L’Église protestante pourra bénir les mariages homosexuels

La décision de bénir les couples homosexuels a été prise à la quasi-unanimité./Photo DDM, archives

La décision de l’Église protestante de pouvoir bénir les mariages des couples de même sexe est une quasi première en France. Le vote a eu lieu hier lors du Synode de Sète.

Un coup de tonnerre a éclaté à Sète (Hérault), lors du synode des Églises protestantes (Réformée et Luthérienne) de France. Désormais, et s’ils le souhaitent, les pasteurs pourront bénir les couples homosexuels déjà mariés civilement.

Mais, face à cette annonce, force et de constater que ce n’est pas vraiment une première en France. La Mission populaire évangélique (MPEF), une Église beaucoup plus petite que l’Église protestante unie de France (EPUdF), autorise déjà ses pasteurs à participer à «un geste liturgique d’accueil et de prière» pour les homosexuels. Mais cette pratique reste encore marginale.

Unanimité après de houleux débats

Cette décision de bénir les couples homosexuels a été prise a la quasi-unanimité. Sur la centaine de délégués présents et ayant pris part au vote, 94 se sont prononcés en faveur de la possibilité d’une bénédiction. Seuls 3 se sont montrer contre cette décision cultuelle. Selon le pasteur Laurent Schlumberger, président du conseil national de l’EPUdF, «ce n’est pas une majorité qui a gagné contre une minorité. La décision intègre toutes les positions».
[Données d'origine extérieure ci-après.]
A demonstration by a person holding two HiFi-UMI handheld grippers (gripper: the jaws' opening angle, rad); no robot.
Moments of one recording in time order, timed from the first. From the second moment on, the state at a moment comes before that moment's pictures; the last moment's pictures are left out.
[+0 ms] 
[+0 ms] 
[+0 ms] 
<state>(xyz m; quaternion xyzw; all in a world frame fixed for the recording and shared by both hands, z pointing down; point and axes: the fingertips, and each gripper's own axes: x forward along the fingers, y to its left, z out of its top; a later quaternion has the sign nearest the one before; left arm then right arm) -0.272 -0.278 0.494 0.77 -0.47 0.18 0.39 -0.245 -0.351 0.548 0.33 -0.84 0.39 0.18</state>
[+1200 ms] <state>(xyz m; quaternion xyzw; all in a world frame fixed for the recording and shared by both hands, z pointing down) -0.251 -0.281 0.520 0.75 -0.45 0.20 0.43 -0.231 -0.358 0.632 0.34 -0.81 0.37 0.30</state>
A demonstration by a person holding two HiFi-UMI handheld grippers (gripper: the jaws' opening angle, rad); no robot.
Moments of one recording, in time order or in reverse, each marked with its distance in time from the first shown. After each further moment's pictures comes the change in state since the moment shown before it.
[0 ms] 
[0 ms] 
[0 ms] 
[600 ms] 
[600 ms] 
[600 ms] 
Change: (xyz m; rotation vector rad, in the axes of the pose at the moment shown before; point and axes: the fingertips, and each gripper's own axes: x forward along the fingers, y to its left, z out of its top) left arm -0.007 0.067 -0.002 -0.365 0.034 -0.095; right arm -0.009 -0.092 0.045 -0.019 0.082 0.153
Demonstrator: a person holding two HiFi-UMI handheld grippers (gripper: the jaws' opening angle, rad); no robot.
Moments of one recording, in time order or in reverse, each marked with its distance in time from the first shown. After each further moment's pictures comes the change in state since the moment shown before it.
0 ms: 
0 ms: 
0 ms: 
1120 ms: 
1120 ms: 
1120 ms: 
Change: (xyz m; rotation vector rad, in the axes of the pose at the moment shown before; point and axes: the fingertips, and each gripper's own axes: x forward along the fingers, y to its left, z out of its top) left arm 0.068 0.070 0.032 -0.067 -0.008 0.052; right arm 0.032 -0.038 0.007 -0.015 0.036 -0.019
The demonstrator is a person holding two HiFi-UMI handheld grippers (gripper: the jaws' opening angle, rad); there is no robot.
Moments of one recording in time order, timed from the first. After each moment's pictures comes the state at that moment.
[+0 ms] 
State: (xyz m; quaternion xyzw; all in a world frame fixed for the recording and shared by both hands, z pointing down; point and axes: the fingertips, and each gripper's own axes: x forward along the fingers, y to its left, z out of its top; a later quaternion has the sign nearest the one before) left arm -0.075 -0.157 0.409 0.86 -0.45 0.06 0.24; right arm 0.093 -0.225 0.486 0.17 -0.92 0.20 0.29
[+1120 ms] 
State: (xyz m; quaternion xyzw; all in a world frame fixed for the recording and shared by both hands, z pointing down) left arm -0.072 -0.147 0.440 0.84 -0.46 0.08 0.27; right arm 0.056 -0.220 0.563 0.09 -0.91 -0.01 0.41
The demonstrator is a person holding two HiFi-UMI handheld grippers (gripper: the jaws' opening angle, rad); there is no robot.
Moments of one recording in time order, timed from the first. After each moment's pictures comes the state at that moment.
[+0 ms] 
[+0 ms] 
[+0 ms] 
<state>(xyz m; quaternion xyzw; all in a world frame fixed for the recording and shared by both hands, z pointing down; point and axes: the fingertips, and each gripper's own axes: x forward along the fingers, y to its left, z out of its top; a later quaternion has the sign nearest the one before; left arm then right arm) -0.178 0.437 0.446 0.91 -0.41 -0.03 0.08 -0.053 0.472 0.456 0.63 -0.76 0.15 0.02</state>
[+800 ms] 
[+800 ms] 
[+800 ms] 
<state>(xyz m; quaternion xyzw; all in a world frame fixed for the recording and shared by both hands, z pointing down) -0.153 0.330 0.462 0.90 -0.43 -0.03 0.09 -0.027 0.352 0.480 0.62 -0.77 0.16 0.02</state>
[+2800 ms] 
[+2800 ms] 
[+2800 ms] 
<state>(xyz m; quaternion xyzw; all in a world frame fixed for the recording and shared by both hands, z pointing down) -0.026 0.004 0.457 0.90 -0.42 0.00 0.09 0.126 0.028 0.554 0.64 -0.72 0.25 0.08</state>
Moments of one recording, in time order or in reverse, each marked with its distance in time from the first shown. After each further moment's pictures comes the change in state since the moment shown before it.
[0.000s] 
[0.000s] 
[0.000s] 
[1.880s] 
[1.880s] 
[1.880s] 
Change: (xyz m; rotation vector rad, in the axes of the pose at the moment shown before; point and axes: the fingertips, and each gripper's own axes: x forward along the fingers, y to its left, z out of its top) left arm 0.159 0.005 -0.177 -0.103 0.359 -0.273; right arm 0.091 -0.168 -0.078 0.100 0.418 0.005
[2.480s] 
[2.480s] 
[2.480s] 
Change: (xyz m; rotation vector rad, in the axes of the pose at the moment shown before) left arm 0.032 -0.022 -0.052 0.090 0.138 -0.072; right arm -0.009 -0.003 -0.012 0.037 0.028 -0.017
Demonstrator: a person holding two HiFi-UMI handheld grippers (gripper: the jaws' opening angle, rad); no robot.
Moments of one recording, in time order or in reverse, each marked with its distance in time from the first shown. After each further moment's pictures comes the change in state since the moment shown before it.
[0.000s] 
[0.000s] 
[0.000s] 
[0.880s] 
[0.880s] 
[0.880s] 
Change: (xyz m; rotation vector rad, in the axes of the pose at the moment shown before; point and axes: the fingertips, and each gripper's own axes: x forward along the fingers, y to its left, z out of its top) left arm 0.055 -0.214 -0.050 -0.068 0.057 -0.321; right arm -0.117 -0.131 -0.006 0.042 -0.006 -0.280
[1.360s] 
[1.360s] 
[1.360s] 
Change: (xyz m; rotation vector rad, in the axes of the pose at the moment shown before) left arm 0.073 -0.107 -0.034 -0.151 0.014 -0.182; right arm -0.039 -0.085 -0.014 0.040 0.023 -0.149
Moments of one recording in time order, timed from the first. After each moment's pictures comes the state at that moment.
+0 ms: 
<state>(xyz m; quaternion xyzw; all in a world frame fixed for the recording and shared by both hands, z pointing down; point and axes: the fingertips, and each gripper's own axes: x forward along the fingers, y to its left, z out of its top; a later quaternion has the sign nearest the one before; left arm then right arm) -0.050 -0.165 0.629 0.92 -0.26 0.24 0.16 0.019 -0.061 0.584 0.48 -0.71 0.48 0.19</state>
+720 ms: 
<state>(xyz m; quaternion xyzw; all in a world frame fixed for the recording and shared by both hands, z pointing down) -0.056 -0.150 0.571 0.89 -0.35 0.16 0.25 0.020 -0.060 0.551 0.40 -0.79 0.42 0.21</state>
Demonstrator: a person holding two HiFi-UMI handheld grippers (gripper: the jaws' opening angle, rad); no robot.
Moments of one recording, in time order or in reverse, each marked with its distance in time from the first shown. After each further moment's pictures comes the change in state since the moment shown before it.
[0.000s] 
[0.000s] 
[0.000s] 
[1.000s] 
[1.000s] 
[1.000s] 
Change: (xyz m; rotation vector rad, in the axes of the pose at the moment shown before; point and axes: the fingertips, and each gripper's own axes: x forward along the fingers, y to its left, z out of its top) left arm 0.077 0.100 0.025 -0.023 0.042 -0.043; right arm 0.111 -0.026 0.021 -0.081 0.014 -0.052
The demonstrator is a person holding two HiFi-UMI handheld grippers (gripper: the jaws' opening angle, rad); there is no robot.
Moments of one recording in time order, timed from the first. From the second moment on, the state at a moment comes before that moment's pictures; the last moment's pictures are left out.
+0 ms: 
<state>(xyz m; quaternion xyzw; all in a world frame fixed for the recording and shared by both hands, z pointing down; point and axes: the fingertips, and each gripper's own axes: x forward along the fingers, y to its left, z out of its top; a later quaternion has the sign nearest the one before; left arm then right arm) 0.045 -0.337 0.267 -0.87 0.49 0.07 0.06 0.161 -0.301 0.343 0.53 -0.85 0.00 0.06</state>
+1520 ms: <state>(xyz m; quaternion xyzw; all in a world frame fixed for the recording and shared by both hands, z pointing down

Cela fait près d’un an et demi, que l’Église protestante a ouvert le débat en son sein. Pour l’EPUdF, la décision du vote est «un pas de plus» pour «accompagner les personnes et les couples». C’est aussi un moyen de «permettre aux couples de même sexe de se sentir accueillis tels qu’ils sont et de respecter les points de vue divers qui traversent l’Église protestante». C’est pourquoi, et l’Église insiste sur ce point, «une telle bénédiction est bien une possibilité ouverte, elle n’est ni un droit ni une obligation. Elle ne s’impose à aucune paroisse». En supprimant le principe de contrainte, l’EPUdF affirme son ambition de transformer son Église.

Tout en se défendant d’être en concurrence avec une mouvance évangélique en forte croissance, l’EPUdF parie sur une démarche missionnaire pour «passer d’une Église de membres à une Église de témoins».

«Une décision prise contre tous les textes bibliques»

À en croire certains pasteurs comme Gilles Boucomont, présent à Sète, «pour la première fois en France depuis 1517 — date de la Réforme initiée par Martin Luther —, une décision synodale majeure est prise contre tous les textes bibliques». Avec une cinquantaine d’autres pasteurs et une centaine de conseillers presbytéraux, il avait signé un appel invitant les délégués du synode à ne pas statuer «dans la hâte de répondre à la pression de la société et l’évolution de ses mœurs». Certains des signataires craignant même «de profondes déchirures» à l’intérieur même de l’Église protestante.

Selon l’EPUdF, un nouveau pasteur serait accueilli chaque mois dans l’Église. Une statistique qui, face aux départs à la retraite, permet de stabiliser le nombre de ces pasteurs. D’ailleurs, 45 % des pasteurs de l’Église Protestante sont des femmes.


Repères

Le chiffre : 94

personnes > au synode. Ce sont 94 délégués sur 105 représentants de l’église protestante qui ont entériné la bénédiction des unions homosexuelles.


Des réactions partagées

Pour Jean-Luc Roméro, élu de la région Ile-de-France qui a mené combat pour le mariage homosexuel c’est une «magnifique avancée. La bénédiction des mariages gay, c’est un «grand geste d’amour en cette Journée contre l’homophobie».

Pour lui qui est homosexuel marié, «cette décision réconcilie les homosexuels avec les religions».

Cet avis n’est cependant pas partagé par tous et, notamment pas par de nombreux représentants, prêtres et fidèles de l’église catholique qui «voient là une décision irresponsable qui met à mal nos sociétés».

Chez les protestants, cette bénédiction ne fait cependant pas non plus l’unanimité .

Gilles ­Boucomont, pasteur du temple du Marais, à Paris «se déclare hostile à cette décision». Très actif dans les réseaux sociaux, le pasteur Boucomont était devenu le porte-étendard des opposants protestants.

Les vifs débats provoqués dans la société sur l’adoption du mariage pour tous en 2013 ont pesé sur le synode. Les Églises luthérienne et réformée avaient repoussé le sujet car elles étaient attachées à réaliser leur unité. «À l’époque, les questions sensibles avaient été mises sous le tapis», regrette un farouche partisan de la bénédiction. L’Église protestante «classique» était également confrontée aux positions tranchées des évangéliques et des pentecôtistes, opposés à cette bénédiction.